**PROBLEM TO WORK ON:** Pictures do not belong in the copy; retype the records below exactly.

**ENTRIES SUPPLIED:**
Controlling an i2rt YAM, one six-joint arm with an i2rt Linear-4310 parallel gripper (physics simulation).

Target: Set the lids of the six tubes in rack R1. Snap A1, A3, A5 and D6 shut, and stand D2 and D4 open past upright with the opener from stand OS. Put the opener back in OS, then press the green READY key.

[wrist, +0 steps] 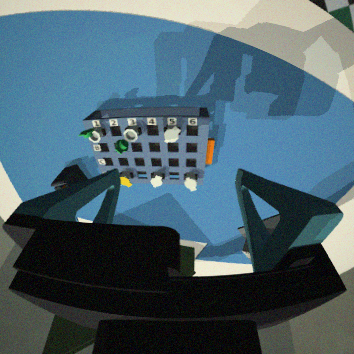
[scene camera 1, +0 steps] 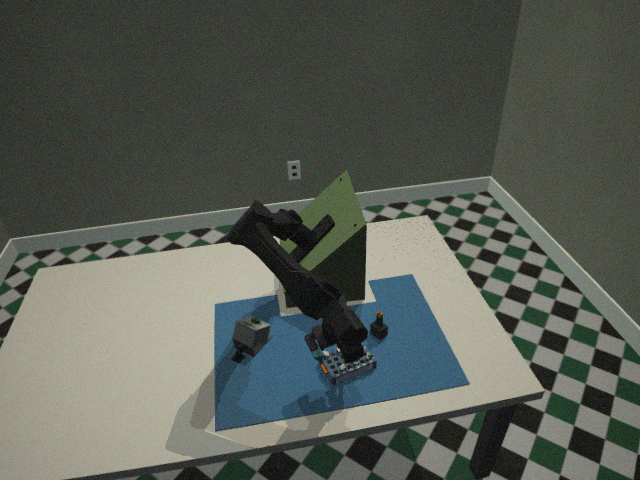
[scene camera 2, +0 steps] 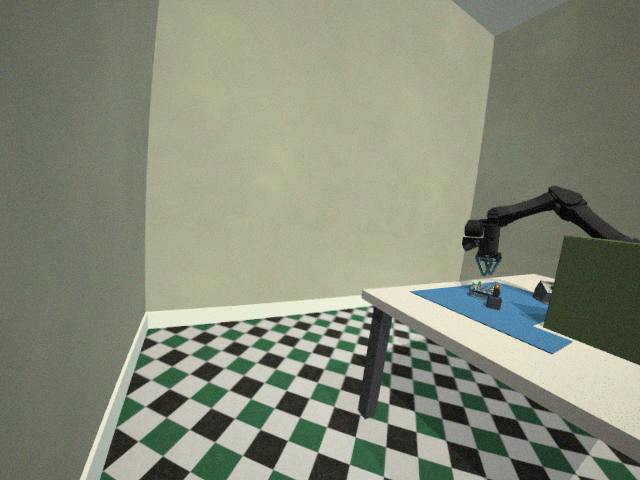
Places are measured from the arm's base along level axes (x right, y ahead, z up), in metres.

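Where they show: gripper, fingertip midpoint: (wrist: pixel 177 174) (scene camera 1: pixel 336 354) (scene camera 2: pixel 487 275); arm's base at its link origin: (scene camera 1: pixel 310 242) (scene camera 2: pixel 626 288).
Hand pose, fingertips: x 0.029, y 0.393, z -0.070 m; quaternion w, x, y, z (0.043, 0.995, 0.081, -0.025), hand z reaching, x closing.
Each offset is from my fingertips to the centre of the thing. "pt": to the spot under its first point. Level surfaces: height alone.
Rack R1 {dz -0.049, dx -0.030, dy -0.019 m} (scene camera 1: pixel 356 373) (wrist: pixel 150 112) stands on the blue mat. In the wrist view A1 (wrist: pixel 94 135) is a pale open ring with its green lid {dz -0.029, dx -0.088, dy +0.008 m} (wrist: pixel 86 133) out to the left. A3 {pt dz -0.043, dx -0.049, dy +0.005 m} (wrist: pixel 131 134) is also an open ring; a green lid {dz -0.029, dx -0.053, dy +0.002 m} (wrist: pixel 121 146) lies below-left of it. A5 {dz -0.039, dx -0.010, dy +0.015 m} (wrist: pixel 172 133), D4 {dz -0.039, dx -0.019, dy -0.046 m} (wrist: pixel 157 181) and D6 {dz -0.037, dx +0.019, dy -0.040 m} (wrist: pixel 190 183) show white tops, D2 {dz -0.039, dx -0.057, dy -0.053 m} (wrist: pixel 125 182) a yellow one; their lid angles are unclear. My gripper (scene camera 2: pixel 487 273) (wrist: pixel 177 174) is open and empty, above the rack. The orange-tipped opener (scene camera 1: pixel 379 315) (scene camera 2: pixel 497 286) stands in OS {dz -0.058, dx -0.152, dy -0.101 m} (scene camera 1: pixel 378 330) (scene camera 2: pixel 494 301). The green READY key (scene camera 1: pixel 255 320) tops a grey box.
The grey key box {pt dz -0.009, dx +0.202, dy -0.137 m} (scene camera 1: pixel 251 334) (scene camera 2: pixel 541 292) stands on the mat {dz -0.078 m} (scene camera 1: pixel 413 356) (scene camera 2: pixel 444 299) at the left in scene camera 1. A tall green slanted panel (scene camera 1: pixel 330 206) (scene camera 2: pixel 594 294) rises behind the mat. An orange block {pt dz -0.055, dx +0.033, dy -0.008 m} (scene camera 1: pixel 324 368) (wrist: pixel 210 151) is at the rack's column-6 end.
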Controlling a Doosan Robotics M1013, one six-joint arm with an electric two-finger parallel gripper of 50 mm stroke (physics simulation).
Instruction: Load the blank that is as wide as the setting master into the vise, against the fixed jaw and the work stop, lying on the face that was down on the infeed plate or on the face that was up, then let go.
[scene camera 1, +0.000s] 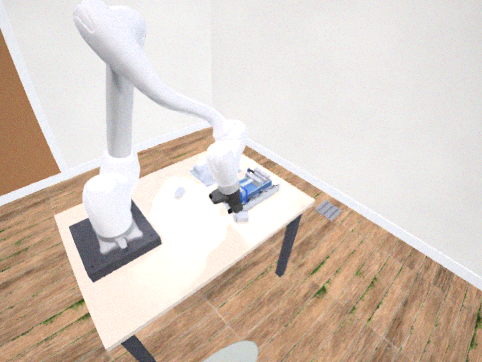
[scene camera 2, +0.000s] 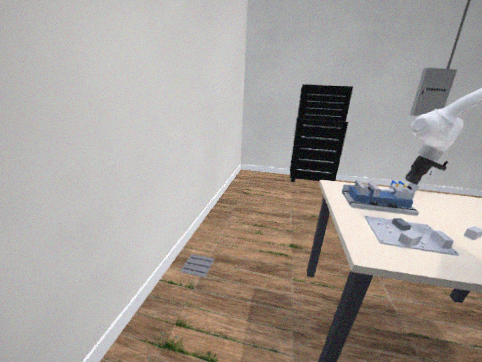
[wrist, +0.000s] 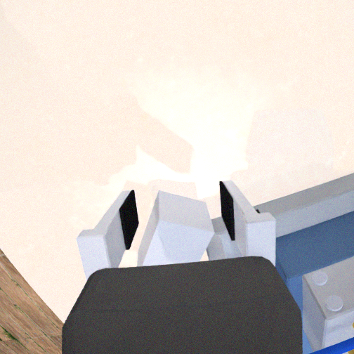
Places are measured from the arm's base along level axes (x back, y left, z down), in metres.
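Where they show: gripper, fingertip midpoint: (scene camera 1: 233, 217); arm's base, origin of the base link: (scene camera 1: 117, 231).
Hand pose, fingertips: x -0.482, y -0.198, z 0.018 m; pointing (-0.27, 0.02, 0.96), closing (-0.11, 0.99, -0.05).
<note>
Things, the pixels of their top centre, and the offset from my fingertips. "spot": a spot on its surface instead. Level surfaces: height alone.
- light grey block, middle of its top: (scene camera 1: 242, 214) dx -0.042, dy -0.013, dz -0.002 m
- blue vise, middle of its top: (scene camera 1: 249, 179) (scene camera 2: 381, 185) dx -0.183, dy +0.119, dz -0.066 m
- infeed plate, surface spot: (scene camera 2: 384, 235) spot: dx -0.244, dy +0.441, dz +0.025 m
- dark block, middle of its top: (scene camera 2: 402, 221) dx -0.158, dy +0.350, dz +0.001 m
- light block, middle of its top: (scene camera 1: 179, 190) (scene camera 2: 476, 229) dx +0.124, dy +0.313, dz -0.002 m
- table, its level: dz +0.034 m
- bright blue line, surface spot: (scene camera 1: 244, 195) spot: dx -0.116, dy +0.068, dz -0.027 m
My gripper (scene camera 1: 235, 210) (scene camera 2: 412, 185) (wrist: 178, 202) is open, with nothing gripped. A light grey block (scene camera 1: 241, 217) (wrist: 185, 215) stands by the near end of the vise, turned askew; in the wrist view it shows between the spread fingers, apart from both pads. The blue vise (scene camera 1: 260, 186) (scene camera 2: 384, 199) (wrist: 320, 242) has grey jaws and lies to the right in the wrist view. The infeed plate (scene camera 2: 384, 235) carries a dark block (scene camera 2: 401, 223) and two light blocks (scene camera 2: 410, 239) (scene camera 2: 442, 239). Which block is the setting master, I cannot tell.
Another light block (scene camera 1: 179, 192) (scene camera 2: 473, 232) lies on the table (scene camera 1: 185, 260) (scene camera 2: 345, 240), between the arm's base (scene camera 1: 112, 255) and the infeed plate. A bright blue line (scene camera 1: 244, 195) (wrist: 340, 347) curves at the vise's near end. The table's edge shows at the lower left in the wrist view.
</note>
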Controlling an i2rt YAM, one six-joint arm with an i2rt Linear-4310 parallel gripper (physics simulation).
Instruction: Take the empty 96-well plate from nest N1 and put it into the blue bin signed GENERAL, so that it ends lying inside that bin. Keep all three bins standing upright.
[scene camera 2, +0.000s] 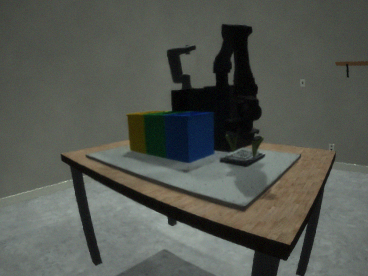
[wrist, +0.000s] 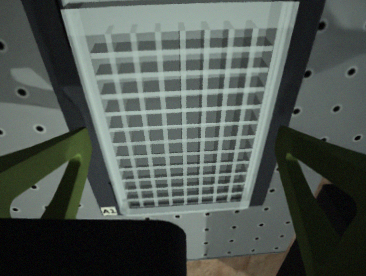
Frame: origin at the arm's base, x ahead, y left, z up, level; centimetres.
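Seen in the pictures: gripper, fingertip midpoint: (scene camera 2: 243, 153) (wrist: 183, 137); arm's base, origin of the base link: (scene camera 2: 222, 87).
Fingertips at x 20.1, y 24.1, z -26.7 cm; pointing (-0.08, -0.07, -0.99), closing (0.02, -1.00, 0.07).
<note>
Pixels of each thing's top centre, then the offset from my fingertips to it. Level surfaces: height alone.
- clear 96-well plate, middle of its top: (wrist: 184, 141) (scene camera 2: 243, 153) dy +0.0, dx +0.1, dz +0.4 cm
- blue bin, middle of its top: (scene camera 2: 189, 113) dy -20.8, dx +8.2, dz +15.7 cm
- green bin, middle of its top: (scene camera 2: 167, 112) dy -33.9, dx +9.0, dz +15.7 cm
- yellow bin, middle of its top: (scene camera 2: 148, 112) dy -47.0, dx +9.9, dz +15.7 cm
- grey perforated board, its level: dz -2.2 cm
- wooden table, its level: dz -3.5 cm
The clear 96-well plate (scene camera 2: 243, 156) (wrist: 182, 120) lies flat in its dark nest (scene camera 2: 243, 162) (wrist: 268, 172), with a small A1 label at one corner in the wrist view. My gripper (scene camera 2: 244, 141) (wrist: 183, 137) is open, its green fingers spread on either side of the plate and just above it, with no contact that I can see. The blue bin (scene camera 2: 200, 137) stands upright left of the nest in the scene view. Its sign and its inside do not show.
A green bin (scene camera 2: 154, 135) and a yellow bin (scene camera 2: 136, 133) stand upright in a row beside the blue one. They stand on the grey perforated board (scene camera 2: 200, 182) on the wooden table (scene camera 2: 280, 210). Dark equipment stands behind the bins.
</note>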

**EXPECTED OUTPUT:**
Controlling an i2rt YAM, one six-joint arm with an i2rt Linear-4310 parallel gripper (physics simulation).

Target: Set the lids of the six tubes in rack R1. Snap A1, A3, A5 and D6 shut, and stand D2 and D4 open past upright with the opener from stand OS. Put the opener back in OS, then press the green READY key.

[wrist, +0 steps] 
[scene camera 1, +0 steps] 
[scene camera 2, +0 steps] 
Places are measured from the arm's base along level axes (x right, y ahead, z up), in metres.

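Where they show: gripper, fingertip midpoint: (wrist: pixel 177 174) (scene camera 1: pixel 336 354) (scene camera 2: pixel 487 275); arm's base at its link origin: (scene camera 1: pixel 310 242) (scene camera 2: pixel 626 288).
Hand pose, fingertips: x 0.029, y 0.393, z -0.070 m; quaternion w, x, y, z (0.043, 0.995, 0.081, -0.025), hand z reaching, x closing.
Each offset is from my fingertips to the centre of the thing. "pt": to the spot under its first point. Level surfaces: height alone.
Rack R1 {dz -0.049, dx -0.030, dy -0.019 m} (scene camera 1: pixel 356 373) (wrist: pixel 150 112) stands on the blue mat. In the wrist view A1 (wrist: pixel 94 135) is a pale open ring with its green lid {dz -0.029, dx -0.088, dy +0.008 m} (wrist: pixel 86 133) out to the left. A3 {pt dz -0.043, dx -0.049, dy +0.005 m} (wrist: pixel 131 134) is also an open ring; a green lid {dz -0.029, dx -0.053, dy +0.002 m} (wrist: pixel 121 146) lies below-left of it. A5 {dz -0.039, dx -0.010, dy +0.015 m} (wrist: pixel 172 133), D4 {dz -0.039, dx -0.019, dy -0.046 m} (wrist: pixel 157 181) and D6 {dz -0.037, dx +0.019, dy -0.040 m} (wrist: pixel 190 183) show white tops, D2 {dz -0.039, dx -0.057, dy -0.053 m} (wrist: pixel 125 182) a yellow one; their lid angles are unclear. My gripper (scene camera 2: pixel 487 273) (wrist: pixel 177 174) is open and empty, above the rack. The orange-tipped opener (scene camera 1: pixel 379 315) (scene camera 2: pixel 497 286) stands in OS {dz -0.058, dx -0.152, dy -0.101 m} (scene camera 1: pixel 378 330) (scene camera 2: pixel 494 301). The green READY key (scene camera 1: pixel 255 320) tops a grey box.
The grey key box {pt dz -0.009, dx +0.202, dy -0.137 m} (scene camera 1: pixel 251 334) (scene camera 2: pixel 541 292) stands on the mat {dz -0.078 m} (scene camera 1: pixel 413 356) (scene camera 2: pixel 444 299) at the left in scene camera 1. A tall green slanted panel (scene camera 1: pixel 330 206) (scene camera 2: pixel 594 294) rises behind the mat. An orange block {pt dz -0.055, dx +0.033, dy -0.008 m} (scene camera 1: pixel 324 368) (wrist: pixel 210 151) is at the rack's column-6 end.
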Controlling a Doosan Robotics M1013, one six-joint arm with an electric two-finger parallel gripper of 50 mm stroke (physics simulation).
Instruction: Load the blank that is as wide as the setting master into the vise, against the fixed jaw and the work stop, lying on the face that was down on the infeed plate or on the face that was up, then let go.
[scene camera 1, +0.000s] 
[scene camera 2, +0.000s] 
[wrist, +0.000s] 
Places are measured from the arm's base along level axes (x back, y left, z down), in metres.
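Where they show: gripper, fingertip midpoint: (scene camera 1: 233, 217); arm's base, origin of the base link: (scene camera 1: 117, 231).
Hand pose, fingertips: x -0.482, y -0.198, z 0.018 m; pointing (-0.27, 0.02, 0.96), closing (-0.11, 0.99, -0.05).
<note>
Things, the pixels of their top centre, and the offset from my fingertips. "spot": a spot on its surface instead. Level surfaces: height alone.
- light grey block, middle of its top: (scene camera 1: 242, 214) dx -0.042, dy -0.013, dz -0.002 m
- blue vise, middle of its top: (scene camera 1: 249, 179) (scene camera 2: 381, 185) dx -0.183, dy +0.119, dz -0.066 m
- infeed plate, surface spot: (scene camera 2: 384, 235) spot: dx -0.244, dy +0.441, dz +0.025 m
- dark block, middle of its top: (scene camera 2: 402, 221) dx -0.158, dy +0.350, dz +0.001 m
- light block, middle of its top: (scene camera 1: 179, 190) (scene camera 2: 476, 229) dx +0.124, dy +0.313, dz -0.002 m
- table, its level: dz +0.034 m
- bright blue line, surface spot: (scene camera 1: 244, 195) spot: dx -0.116, dy +0.068, dz -0.027 m
My gripper (scene camera 1: 235, 210) (scene camera 2: 412, 185) (wrist: 178, 202) is open, with nothing gripped. A light grey block (scene camera 1: 241, 217) (wrist: 185, 215) stands by the near end of the vise, turned askew; in the wrist view it shows between the spread fingers, apart from both pads. The blue vise (scene camera 1: 260, 186) (scene camera 2: 384, 199) (wrist: 320, 242) has grey jaws and lies to the right in the wrist view. The infeed plate (scene camera 2: 384, 235) carries a dark block (scene camera 2: 401, 223) and two light blocks (scene camera 2: 410, 239) (scene camera 2: 442, 239). Which block is the setting master, I cannot tell.
Another light block (scene camera 1: 179, 192) (scene camera 2: 473, 232) lies on the table (scene camera 1: 185, 260) (scene camera 2: 345, 240), between the arm's base (scene camera 1: 112, 255) and the infeed plate. A bright blue line (scene camera 1: 244, 195) (wrist: 340, 347) curves at the vise's near end. The table's edge shows at the lower left in the wrist view.
</note>
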Controlling an i2rt YAM, one six-joint arm with an i2rt Linear-4310 parallel gripper (physics simulation).
Instruction: Take the empty 96-well plate from nest N1 and put it into the blue bin signed GENERAL, so that it ends lying inside that bin. Keep all three bins standing upright.
[scene camera 2, +0.000s] 
[wrist, +0.000s] 
Frame: origin at the arm's base, x ahead, y left, z up, level; centimetres.
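Seen in the pictures: gripper, fingertip midpoint: (scene camera 2: 243, 153) (wrist: 183, 137); arm's base, origin of the base link: (scene camera 2: 222, 87).
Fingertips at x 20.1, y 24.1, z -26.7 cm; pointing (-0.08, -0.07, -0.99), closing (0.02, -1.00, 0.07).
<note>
Pixels of each thing's top centre, then the offset from my fingertips to it. Level surfaces: height alone.
- clear 96-well plate, middle of its top: (wrist: 184, 141) (scene camera 2: 243, 153) dy +0.0, dx +0.1, dz +0.4 cm
- blue bin, middle of its top: (scene camera 2: 189, 113) dy -20.8, dx +8.2, dz +15.7 cm
- green bin, middle of its top: (scene camera 2: 167, 112) dy -33.9, dx +9.0, dz +15.7 cm
- yellow bin, middle of its top: (scene camera 2: 148, 112) dy -47.0, dx +9.9, dz +15.7 cm
- grey perforated board, its level: dz -2.2 cm
- wooden table, its level: dz -3.5 cm
The clear 96-well plate (scene camera 2: 243, 156) (wrist: 182, 120) lies flat in its dark nest (scene camera 2: 243, 162) (wrist: 268, 172), with a small A1 label at one corner in the wrist view. My gripper (scene camera 2: 244, 141) (wrist: 183, 137) is open, its green fingers spread on either side of the plate and just above it, with no contact that I can see. The blue bin (scene camera 2: 200, 137) stands upright left of the nest in the scene view. Its sign and its inside do not show.
A green bin (scene camera 2: 154, 135) and a yellow bin (scene camera 2: 136, 133) stand upright in a row beside the blue one. They stand on the grey perforated board (scene camera 2: 200, 182) on the wooden table (scene camera 2: 280, 210). Dark equipment stands behind the bins.
</note>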

With this, there is nothing more to the exercise.